— COLLECTED DATA —
>>>

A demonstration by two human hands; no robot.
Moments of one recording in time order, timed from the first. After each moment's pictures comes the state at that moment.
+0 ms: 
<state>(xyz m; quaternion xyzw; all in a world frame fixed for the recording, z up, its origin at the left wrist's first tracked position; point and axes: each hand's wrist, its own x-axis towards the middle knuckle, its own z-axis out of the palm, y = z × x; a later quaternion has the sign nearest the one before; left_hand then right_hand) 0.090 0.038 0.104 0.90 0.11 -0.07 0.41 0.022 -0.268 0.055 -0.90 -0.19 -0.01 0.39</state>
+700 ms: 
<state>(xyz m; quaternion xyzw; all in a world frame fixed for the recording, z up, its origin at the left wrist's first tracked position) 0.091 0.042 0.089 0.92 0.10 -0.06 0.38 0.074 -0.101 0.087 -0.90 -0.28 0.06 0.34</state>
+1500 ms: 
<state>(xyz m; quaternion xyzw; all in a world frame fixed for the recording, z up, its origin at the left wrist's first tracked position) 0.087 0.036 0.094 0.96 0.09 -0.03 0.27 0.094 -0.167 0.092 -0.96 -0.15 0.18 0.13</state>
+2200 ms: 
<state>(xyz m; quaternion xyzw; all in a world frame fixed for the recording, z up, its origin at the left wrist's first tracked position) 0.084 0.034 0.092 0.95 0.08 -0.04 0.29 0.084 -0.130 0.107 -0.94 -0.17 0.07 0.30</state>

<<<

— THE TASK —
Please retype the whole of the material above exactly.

— WORKED SOLUTION —
A demonstration by two human hands; no robot.
Moments of one recording in time order, timed from the first. After each moment's pictures comes the state at that moment.
+0 ms: 
<state>(xyz m; quaternion xyzw; all in a world frame fixed for the recording, z up, its origin at the left wrist's first tracked position; point and axes: each hand's wrist, its own x-axis towards the middle knuckle, its own z-axis out of the palm, y = z × x; a later quaternion has the sign nearest the one before; left_hand then right_hand) 0.090 0.038 0.104 0.90 0.11 -0.07 0.41 0.022 -0.268 0.055 -0.90 -0.19 -0.01 0.39</state>
+700 ms: 
<state>(xyz m; quaternion xyzw; all in a world frame fixed for the recording, z up, its origin at the left wrist's first tracked position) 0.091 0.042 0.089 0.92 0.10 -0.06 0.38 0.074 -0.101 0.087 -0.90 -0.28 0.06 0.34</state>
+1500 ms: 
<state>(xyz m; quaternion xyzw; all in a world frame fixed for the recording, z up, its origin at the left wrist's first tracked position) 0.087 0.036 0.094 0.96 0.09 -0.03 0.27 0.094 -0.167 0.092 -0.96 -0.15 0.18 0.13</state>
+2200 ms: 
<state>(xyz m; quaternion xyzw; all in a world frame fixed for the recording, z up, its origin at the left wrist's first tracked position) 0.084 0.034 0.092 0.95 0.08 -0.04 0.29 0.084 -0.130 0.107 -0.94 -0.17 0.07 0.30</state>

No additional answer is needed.